BEGIN

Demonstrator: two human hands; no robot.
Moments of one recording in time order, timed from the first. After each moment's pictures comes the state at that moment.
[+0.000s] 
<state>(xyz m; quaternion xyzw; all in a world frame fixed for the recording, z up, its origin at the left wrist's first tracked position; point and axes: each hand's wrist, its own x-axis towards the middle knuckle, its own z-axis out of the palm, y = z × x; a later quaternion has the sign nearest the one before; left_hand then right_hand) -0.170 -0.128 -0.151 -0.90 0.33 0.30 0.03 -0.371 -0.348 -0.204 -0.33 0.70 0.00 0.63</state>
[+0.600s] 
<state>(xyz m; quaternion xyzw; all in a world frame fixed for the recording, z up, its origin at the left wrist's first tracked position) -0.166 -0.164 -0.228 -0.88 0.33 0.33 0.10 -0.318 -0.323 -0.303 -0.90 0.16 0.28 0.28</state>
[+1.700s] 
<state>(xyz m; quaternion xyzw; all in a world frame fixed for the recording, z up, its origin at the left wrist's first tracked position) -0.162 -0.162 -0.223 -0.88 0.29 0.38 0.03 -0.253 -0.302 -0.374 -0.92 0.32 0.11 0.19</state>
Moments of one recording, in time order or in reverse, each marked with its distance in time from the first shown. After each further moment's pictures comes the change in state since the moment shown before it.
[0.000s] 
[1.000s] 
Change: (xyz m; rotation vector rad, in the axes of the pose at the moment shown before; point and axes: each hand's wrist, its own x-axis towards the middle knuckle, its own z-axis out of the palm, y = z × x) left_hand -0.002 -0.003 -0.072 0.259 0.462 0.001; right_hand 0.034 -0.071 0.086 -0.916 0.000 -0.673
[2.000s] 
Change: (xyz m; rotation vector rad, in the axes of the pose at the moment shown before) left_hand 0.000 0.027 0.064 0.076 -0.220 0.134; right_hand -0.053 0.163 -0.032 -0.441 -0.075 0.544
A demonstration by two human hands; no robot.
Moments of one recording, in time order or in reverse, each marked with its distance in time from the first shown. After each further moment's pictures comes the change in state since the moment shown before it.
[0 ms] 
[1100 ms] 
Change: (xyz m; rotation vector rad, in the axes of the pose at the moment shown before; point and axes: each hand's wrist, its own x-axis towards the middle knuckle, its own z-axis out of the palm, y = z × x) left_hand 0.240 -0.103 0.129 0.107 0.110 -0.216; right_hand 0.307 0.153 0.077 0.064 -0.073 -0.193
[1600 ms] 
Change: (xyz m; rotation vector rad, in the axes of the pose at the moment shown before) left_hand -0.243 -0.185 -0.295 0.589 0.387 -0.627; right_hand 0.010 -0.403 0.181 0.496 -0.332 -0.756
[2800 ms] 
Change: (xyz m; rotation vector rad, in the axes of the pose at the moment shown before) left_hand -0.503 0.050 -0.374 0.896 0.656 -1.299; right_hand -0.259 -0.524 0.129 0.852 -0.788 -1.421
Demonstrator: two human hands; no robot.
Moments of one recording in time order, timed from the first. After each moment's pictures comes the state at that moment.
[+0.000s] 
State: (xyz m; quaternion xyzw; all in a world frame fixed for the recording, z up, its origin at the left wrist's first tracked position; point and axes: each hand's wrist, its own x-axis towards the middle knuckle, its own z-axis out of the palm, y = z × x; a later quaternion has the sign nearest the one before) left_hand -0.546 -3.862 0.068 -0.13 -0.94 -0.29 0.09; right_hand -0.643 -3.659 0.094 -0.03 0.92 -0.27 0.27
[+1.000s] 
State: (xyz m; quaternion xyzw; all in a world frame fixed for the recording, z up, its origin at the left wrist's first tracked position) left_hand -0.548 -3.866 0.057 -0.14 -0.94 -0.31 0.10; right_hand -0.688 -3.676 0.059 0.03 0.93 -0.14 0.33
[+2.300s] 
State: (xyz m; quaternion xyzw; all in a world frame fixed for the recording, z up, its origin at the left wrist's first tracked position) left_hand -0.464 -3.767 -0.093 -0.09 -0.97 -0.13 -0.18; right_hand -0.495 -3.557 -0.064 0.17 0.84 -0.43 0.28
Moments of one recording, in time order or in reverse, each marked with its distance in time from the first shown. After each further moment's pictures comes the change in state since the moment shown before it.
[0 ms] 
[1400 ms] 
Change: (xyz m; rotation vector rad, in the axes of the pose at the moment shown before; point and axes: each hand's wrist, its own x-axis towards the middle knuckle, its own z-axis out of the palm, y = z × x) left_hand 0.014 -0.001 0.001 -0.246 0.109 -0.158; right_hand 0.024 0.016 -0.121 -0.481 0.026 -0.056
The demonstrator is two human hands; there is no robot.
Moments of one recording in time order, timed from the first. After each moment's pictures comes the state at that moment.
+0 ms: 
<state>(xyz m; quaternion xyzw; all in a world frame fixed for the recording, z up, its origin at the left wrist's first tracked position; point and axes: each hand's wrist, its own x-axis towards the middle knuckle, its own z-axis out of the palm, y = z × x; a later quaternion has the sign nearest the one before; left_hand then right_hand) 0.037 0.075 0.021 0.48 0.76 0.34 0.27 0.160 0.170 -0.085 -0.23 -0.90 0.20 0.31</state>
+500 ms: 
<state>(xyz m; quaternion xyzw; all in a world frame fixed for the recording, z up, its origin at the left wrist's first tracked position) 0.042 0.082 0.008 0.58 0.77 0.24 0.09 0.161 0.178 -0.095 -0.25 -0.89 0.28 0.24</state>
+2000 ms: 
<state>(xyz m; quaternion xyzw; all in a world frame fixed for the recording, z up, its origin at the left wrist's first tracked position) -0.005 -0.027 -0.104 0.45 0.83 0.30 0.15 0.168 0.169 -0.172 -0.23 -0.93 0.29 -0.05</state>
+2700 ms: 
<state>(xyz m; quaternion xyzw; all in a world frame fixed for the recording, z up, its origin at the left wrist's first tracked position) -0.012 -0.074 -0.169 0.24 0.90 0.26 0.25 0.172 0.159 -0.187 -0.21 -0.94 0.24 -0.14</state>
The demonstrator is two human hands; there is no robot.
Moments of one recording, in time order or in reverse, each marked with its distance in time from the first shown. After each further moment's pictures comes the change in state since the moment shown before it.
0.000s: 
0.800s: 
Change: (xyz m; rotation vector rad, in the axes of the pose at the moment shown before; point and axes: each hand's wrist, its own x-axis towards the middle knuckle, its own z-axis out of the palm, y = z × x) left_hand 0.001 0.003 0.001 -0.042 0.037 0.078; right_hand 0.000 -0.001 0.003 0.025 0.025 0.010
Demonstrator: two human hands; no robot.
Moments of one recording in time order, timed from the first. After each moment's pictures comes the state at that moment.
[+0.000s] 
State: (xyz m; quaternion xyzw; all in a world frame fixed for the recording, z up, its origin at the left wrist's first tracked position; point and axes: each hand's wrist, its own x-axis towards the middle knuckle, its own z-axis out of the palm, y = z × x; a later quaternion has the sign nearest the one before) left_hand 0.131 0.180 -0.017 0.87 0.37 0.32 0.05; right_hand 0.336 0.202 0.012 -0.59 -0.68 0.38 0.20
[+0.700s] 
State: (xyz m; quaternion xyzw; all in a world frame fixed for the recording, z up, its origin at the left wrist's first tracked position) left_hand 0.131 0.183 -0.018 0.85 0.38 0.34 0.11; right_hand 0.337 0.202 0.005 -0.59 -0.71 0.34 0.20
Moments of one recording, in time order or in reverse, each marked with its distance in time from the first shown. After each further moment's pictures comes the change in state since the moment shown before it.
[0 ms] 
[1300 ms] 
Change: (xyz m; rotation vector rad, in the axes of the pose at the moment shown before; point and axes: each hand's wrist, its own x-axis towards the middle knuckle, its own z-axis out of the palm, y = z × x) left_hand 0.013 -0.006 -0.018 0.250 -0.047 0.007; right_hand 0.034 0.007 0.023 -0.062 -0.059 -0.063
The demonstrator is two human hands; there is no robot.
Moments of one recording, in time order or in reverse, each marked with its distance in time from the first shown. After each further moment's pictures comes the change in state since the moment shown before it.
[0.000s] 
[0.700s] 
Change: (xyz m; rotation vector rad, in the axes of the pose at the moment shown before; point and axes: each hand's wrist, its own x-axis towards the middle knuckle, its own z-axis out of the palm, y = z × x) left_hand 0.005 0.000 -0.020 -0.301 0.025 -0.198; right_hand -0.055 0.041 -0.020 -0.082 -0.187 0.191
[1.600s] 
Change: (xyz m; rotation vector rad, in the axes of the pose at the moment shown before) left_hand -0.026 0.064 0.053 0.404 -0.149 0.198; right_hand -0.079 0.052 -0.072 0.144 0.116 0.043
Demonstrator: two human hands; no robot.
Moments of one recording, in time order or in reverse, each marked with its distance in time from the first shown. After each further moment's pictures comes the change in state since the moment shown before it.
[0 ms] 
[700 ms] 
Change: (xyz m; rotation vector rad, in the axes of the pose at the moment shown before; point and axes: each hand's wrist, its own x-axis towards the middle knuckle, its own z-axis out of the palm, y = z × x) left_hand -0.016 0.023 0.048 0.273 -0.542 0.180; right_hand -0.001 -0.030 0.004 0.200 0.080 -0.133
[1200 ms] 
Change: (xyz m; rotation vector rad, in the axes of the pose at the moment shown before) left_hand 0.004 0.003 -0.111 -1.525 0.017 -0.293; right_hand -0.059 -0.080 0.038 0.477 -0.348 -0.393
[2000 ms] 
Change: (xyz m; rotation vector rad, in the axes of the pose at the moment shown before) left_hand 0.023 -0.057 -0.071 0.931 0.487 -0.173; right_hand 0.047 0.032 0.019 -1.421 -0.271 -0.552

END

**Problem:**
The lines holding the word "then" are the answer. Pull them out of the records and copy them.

**Exercise answer:**
<state>(xyz m; quaternion xyzw; all in a world frame fixed for the recording, z up, its origin at the left wrist's first tracked position; point and axes: each hand's wrist, its own x-axis towards the middle knuckle, its own z-axis out of the palm, y = z × x; a later quaternion has the sign nearest the one before; left_hand then right_hand) -0.170 -0.128 -0.151 -0.90 0.33 0.30 0.03 -0.371 -0.348 -0.204 -0.33 0.70 0.00 0.63</state>
<state>(xyz m; quaternion xyzw; all in a world frame fixed for the recording, z up, its origin at the left wrist's first tracked position; point and axes: each hand's wrist, its own x-axis towards the middle knuckle, its own z-axis out of the palm, y = z × x; a later quaternion has the sign nearest the one before; left_hand then right_hand) 0.037 0.075 0.021 0.48 0.76 0.34 0.27 0.160 0.170 -0.085 -0.23 -0.90 0.20 0.31</state>

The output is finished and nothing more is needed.